Exercise details: Repeat every line of the data exactly, but not the pictures.

---------- Information supplied

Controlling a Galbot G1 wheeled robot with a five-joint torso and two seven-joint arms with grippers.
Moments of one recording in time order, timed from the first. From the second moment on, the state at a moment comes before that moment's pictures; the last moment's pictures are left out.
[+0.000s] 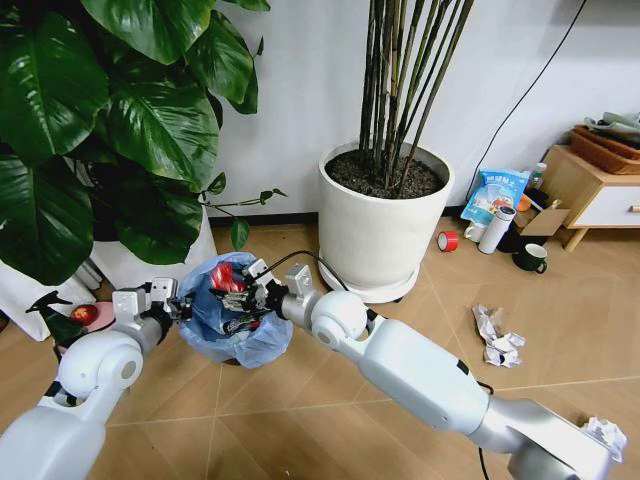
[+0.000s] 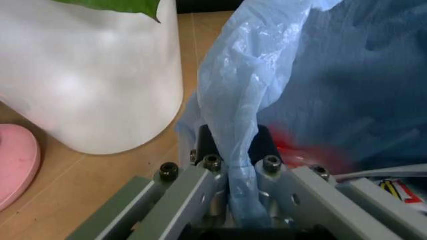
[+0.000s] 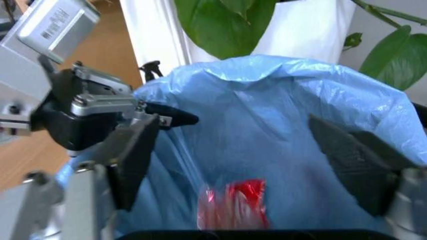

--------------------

Solution to this task:
Controlling a Galbot G1 wheeled robot with a five-joint torso and two seven-joint arms with grippers.
Moments of one recording in time order, timed from the first. From the second moment on, the state at a moment comes before that moment's pictures; the last moment's pictures are left out.
[+0.000s] 
[+0.000s] 
[+0.000s] 

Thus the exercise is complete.